Throughout the course thus far, we have assumed that everyone is on equal footing when it came to information over payoffs. In practice, this is not always realistic. In a business negotiation, a purchasing firm might not know the marginal cost a producing firm faces. In war, one state might not know how much the other cares about a strip of disputed territory. Such games have *incomplete information*. Solving for such scenarios is substantially more complicated than the complete information environments that we have explored before. This unit begins the process of learning how to do that.

**Takeaway Points**

- A game has complete and perfect information when everyone knows everything that has happened in the past when they move, and no one has private information about anyone’s payoff. The burning bridges game is an example of this.
- A game has imperfect information when a player does not know what someone has done before. Standard 2×2 matrix games like the prisoner’s dilemma fall in this category.
- A game has incomplete information when someone has information about payoffs that another player does not have.
- Examples of this include me not knowing whether you like the ballet a lot or just a little in the battle of the sexes or if you are better at aiming to the left or the right in a soccer penalty kick.
- The previous solution concepts we have explored are insufficient to address these games. So far, we have only had one set of strategies per actor. But here there are multiple “types” of actors. For example, we should think about how a striker with a more accurate left side might want to pursue a different strategy than a striker with a more accurate right side.
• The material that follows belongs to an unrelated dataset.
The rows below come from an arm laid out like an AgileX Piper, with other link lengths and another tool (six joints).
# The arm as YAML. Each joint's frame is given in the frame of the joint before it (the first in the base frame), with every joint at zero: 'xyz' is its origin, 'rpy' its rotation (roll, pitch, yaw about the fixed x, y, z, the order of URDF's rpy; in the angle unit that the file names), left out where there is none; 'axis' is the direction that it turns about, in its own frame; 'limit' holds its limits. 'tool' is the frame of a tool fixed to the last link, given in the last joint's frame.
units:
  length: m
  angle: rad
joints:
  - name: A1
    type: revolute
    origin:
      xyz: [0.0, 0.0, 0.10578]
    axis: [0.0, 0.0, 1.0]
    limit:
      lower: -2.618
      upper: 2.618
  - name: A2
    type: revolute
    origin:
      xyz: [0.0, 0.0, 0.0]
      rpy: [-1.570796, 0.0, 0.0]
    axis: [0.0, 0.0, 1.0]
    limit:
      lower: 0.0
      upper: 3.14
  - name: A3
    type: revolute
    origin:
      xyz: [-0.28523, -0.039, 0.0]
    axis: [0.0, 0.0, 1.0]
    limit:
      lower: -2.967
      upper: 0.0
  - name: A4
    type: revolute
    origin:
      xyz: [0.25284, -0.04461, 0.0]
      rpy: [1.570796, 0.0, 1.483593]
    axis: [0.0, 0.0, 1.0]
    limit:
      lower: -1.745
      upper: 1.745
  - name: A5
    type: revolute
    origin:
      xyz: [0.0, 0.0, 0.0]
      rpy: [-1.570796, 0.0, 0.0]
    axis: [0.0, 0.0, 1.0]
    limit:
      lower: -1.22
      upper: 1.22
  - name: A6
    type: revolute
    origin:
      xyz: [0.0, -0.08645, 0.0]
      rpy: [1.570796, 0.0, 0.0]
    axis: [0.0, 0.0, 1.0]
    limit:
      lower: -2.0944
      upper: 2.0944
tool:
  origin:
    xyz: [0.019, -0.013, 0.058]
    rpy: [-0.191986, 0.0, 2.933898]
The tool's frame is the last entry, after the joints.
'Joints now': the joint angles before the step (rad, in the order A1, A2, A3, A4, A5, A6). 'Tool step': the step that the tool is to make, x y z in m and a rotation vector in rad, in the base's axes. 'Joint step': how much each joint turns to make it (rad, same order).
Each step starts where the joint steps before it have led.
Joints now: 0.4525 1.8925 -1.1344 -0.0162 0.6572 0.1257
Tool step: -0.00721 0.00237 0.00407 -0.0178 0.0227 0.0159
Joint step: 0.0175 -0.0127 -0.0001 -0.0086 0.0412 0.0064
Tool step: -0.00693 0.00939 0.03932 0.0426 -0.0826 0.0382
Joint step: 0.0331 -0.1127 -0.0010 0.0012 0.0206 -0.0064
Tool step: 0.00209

- We must work on two different types of solution concepts with incomplete information. First, there is Bayesian Nash equilibrium. This is the extension of Nash equilibrium to games with incomplete information. Thus, we will apply it to simultaneous move games. Second, there is perfect Bayesian equilibrium. This is the extension of subgame perfect equilibrium to extensive form games with incomplete information. We will introduce this formally in the next unit.